- **MATERIAL SHOWN**:
•••
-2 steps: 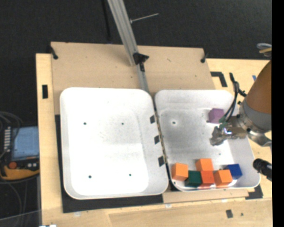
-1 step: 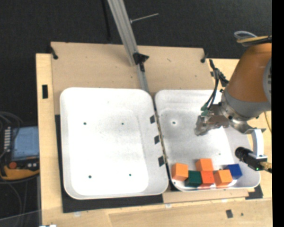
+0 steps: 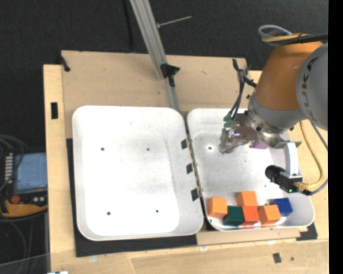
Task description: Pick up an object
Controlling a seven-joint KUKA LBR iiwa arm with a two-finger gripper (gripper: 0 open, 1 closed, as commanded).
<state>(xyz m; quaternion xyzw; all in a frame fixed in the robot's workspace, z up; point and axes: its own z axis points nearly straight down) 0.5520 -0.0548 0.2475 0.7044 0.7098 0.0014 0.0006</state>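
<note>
Orange, green and blue blocks (image 3: 248, 209) row left-right; gripper (image 3: 230, 143) grip state unclear.

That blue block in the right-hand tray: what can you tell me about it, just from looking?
The blue block is a small cube, plain solid blue, maybe painted wood or plastic. It lies on the floor of the right bin, near its front right corner, at the right end of a cluster of blocks. An orange block sits right against its left side. The gripper is apart from it, over the bin's bare middle.
</note>
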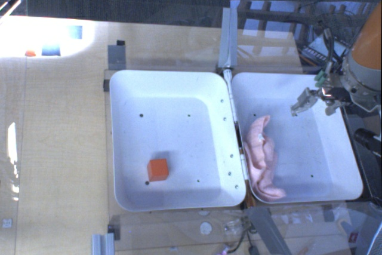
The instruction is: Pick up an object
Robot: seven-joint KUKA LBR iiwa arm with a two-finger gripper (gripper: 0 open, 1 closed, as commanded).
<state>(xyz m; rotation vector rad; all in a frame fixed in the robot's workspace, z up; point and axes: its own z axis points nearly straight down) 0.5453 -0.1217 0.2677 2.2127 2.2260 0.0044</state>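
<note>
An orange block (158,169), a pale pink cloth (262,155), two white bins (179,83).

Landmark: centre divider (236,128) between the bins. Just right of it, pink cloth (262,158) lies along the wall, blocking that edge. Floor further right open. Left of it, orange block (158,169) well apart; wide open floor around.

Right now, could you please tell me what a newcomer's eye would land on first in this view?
Probably the small orange cube, alone toward the near left of the left shallow white bin. Next, the floppy pale pink cloth-like object lying along the left wall of the right shallow white bin. The grey arm's hand hangs over that right bin's far right part, apart from the pink object.
</note>
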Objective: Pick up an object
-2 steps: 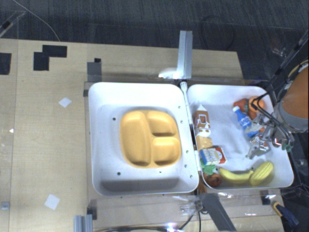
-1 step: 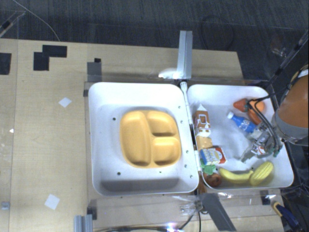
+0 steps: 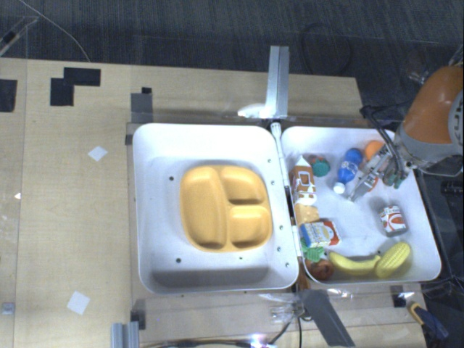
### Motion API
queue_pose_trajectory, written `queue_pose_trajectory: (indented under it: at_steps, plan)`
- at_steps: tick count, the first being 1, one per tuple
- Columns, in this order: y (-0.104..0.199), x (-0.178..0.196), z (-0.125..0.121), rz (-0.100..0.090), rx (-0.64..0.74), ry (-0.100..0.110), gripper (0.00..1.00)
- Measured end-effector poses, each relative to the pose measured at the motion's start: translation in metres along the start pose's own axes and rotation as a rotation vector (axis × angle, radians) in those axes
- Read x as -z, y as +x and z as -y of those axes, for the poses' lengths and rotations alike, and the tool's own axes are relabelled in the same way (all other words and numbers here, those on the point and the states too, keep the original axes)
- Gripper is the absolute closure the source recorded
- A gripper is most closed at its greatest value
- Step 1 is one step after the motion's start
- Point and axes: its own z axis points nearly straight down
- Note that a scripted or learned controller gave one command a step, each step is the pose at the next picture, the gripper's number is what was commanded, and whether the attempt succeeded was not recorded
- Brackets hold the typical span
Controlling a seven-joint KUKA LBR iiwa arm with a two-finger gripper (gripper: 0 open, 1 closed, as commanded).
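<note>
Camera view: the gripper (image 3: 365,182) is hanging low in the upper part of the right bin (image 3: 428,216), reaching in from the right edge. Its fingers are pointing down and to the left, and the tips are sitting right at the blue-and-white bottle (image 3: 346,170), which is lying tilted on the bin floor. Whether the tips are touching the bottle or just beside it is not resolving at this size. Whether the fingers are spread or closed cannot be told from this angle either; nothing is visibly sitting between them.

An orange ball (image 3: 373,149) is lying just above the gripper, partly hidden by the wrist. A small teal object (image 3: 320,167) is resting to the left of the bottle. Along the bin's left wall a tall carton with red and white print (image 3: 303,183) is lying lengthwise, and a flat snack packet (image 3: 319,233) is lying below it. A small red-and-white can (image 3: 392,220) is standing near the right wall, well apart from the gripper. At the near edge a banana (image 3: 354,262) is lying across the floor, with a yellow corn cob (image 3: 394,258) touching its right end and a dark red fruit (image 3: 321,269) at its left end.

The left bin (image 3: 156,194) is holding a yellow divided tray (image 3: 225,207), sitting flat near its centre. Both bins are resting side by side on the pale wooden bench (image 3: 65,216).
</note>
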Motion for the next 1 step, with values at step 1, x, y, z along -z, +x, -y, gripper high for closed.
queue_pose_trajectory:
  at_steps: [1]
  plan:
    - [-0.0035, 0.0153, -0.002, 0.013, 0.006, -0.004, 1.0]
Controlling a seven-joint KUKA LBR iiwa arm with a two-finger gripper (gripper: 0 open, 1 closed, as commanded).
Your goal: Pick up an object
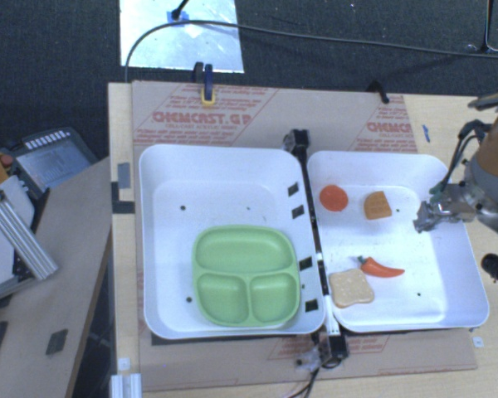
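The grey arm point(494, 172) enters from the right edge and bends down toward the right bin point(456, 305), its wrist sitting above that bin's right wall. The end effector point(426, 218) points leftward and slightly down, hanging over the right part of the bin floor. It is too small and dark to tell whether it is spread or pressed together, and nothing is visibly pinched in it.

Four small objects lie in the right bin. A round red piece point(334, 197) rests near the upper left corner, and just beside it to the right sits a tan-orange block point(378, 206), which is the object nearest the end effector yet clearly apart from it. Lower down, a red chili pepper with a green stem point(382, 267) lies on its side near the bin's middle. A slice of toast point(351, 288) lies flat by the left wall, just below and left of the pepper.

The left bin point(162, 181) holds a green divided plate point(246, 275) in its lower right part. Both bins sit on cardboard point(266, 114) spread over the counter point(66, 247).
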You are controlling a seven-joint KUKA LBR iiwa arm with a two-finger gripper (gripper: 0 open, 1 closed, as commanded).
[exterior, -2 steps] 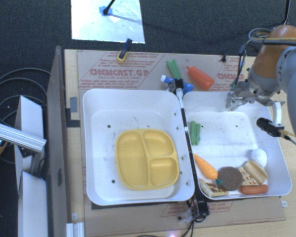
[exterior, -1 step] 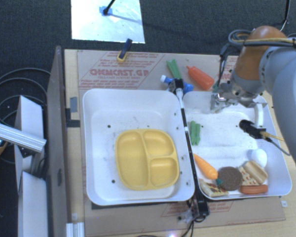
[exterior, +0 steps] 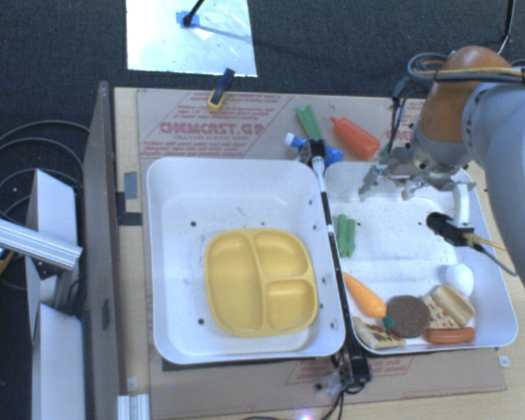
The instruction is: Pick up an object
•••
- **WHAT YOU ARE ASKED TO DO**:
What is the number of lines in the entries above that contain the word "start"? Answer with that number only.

- **RESPONSE TO THIS EXERCISE**:
2